# YOUR TASK
Give again the lines of the data from its first line through the line with "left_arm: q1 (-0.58". Change nothing.

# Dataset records
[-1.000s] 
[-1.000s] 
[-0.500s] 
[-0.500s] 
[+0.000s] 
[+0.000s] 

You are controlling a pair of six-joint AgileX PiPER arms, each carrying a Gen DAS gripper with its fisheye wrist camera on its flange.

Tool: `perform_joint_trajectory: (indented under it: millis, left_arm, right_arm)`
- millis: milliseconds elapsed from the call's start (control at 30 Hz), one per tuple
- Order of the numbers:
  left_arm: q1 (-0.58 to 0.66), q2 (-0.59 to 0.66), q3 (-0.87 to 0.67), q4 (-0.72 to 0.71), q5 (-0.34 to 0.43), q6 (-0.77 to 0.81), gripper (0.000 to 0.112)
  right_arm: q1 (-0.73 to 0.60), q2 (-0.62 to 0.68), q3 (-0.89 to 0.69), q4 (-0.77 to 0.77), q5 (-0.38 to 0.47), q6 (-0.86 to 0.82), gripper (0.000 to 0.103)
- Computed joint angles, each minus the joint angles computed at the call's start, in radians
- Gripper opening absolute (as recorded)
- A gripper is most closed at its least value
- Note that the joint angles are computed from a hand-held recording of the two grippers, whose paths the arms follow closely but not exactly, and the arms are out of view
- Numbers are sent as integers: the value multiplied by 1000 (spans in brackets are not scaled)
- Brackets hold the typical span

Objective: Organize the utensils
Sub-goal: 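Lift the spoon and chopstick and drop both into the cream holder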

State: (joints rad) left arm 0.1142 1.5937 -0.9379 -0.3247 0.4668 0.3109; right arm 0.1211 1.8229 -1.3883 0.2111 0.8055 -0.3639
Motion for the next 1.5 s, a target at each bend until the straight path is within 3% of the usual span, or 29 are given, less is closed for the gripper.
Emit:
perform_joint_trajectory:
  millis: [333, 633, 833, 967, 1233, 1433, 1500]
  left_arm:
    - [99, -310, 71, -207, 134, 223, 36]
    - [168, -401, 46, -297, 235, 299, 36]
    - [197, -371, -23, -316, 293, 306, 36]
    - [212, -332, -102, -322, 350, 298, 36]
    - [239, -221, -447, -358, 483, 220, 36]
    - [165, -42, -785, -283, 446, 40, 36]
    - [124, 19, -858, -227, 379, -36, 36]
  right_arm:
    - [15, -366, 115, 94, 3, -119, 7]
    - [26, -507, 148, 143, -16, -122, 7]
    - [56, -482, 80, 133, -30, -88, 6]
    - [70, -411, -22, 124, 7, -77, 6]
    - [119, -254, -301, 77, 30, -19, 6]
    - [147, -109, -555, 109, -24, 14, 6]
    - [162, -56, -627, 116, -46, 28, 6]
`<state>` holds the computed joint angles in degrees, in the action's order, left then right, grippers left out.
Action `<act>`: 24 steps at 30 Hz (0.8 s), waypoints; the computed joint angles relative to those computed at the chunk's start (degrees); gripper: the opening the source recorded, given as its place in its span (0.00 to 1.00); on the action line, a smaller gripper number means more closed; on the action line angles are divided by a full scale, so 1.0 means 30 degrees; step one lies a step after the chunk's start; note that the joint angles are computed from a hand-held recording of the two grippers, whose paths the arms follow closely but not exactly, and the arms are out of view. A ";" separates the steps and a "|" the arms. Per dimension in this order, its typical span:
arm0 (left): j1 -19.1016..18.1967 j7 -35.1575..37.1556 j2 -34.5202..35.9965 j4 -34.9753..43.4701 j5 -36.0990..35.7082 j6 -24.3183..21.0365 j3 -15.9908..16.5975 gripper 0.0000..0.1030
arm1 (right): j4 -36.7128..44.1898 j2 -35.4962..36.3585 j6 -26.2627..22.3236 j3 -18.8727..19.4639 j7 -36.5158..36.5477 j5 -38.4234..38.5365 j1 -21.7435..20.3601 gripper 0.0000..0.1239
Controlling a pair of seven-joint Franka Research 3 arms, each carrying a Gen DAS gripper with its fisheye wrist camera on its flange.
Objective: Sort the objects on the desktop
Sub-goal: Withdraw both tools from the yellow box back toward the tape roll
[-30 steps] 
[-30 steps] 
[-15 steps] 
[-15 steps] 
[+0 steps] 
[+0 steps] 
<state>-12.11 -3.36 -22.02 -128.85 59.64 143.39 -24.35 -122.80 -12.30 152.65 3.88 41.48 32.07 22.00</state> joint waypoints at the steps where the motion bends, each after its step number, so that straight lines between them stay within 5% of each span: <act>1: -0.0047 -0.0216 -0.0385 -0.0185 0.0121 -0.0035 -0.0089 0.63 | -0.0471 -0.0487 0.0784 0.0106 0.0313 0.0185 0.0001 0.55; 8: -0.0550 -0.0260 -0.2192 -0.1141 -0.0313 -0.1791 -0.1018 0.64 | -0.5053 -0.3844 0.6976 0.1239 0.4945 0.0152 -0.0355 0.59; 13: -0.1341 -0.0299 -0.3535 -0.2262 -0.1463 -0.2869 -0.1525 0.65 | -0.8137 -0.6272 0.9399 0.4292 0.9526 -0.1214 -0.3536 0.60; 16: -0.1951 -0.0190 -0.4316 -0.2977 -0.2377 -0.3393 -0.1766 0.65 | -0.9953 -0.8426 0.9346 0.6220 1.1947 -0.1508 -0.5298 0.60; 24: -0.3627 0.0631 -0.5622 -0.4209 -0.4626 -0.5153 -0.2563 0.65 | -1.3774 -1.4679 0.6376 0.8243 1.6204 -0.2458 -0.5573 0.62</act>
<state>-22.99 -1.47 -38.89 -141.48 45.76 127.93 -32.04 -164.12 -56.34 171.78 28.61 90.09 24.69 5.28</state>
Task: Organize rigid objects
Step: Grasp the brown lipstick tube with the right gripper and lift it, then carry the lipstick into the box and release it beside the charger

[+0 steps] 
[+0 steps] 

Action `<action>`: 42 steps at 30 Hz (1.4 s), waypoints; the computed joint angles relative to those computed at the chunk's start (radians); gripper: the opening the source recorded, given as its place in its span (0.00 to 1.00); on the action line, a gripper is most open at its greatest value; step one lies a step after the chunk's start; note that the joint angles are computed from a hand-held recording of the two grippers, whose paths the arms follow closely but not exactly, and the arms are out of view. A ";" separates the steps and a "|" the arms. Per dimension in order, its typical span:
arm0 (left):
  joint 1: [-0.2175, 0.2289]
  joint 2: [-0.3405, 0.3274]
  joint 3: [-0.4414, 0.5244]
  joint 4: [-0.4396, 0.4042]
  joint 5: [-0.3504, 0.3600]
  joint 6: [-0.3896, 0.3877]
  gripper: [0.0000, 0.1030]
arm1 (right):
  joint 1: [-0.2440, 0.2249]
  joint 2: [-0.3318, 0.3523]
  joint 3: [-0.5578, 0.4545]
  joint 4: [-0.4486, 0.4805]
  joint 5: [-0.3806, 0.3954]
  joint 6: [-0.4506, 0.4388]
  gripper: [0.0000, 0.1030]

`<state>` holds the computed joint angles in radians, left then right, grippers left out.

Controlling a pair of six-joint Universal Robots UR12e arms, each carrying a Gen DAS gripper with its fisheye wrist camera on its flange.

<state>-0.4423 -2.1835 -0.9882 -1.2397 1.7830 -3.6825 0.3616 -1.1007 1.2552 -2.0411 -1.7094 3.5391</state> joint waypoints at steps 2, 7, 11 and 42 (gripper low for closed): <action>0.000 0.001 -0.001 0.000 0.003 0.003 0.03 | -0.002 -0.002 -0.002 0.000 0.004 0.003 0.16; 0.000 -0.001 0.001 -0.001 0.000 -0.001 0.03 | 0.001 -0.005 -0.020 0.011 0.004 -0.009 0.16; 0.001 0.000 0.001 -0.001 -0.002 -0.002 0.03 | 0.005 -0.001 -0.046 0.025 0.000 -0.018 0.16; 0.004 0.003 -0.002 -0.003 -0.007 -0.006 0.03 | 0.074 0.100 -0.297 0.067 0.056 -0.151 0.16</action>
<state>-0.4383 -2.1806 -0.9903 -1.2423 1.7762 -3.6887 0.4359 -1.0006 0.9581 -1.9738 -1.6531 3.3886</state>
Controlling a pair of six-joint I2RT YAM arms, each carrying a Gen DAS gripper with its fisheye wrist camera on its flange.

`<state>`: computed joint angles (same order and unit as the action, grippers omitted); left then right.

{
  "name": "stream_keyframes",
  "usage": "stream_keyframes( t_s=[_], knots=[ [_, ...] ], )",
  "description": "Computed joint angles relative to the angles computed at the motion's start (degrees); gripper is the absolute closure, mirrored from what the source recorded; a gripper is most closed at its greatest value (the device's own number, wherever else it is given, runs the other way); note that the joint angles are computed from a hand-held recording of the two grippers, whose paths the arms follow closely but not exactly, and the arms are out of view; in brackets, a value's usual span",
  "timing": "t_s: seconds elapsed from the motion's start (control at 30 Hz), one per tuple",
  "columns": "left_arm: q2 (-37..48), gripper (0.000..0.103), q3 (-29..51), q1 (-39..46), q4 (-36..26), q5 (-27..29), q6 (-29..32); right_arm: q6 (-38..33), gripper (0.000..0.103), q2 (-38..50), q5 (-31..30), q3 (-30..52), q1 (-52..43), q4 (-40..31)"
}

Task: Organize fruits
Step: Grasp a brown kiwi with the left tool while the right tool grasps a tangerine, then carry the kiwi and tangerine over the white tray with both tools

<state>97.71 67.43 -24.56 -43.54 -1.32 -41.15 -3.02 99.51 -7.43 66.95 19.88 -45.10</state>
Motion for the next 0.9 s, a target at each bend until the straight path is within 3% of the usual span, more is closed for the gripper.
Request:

# OUTPUT OF THE TASK
[-1.000s] 
[-1.000s] 
[-0.500s] 
[-0.500s] 
[+0.000s] 
[+0.000s] 

You are controlling a pair of six-joint AgileX PiPER arms, each carrying a Gen DAS gripper with its fisheye wrist camera on its flange.

Tool: `perform_joint_trajectory: (indented under it: millis, left_arm, right_arm)`
- millis: milliseconds elapsed from the call's start (control at 30 Hz), one per tuple
- Order of the numbers:
  left_arm: q1 (-0.58 to 0.66), q2 (-0.59 to 0.66), q3 (-0.87 to 0.67), q4 (-0.72 to 0.71), q5 (-0.34 to 0.43), q6 (-0.77 to 0.81), gripper (0.000 to 0.112)

That completes the answer, and no more is expected.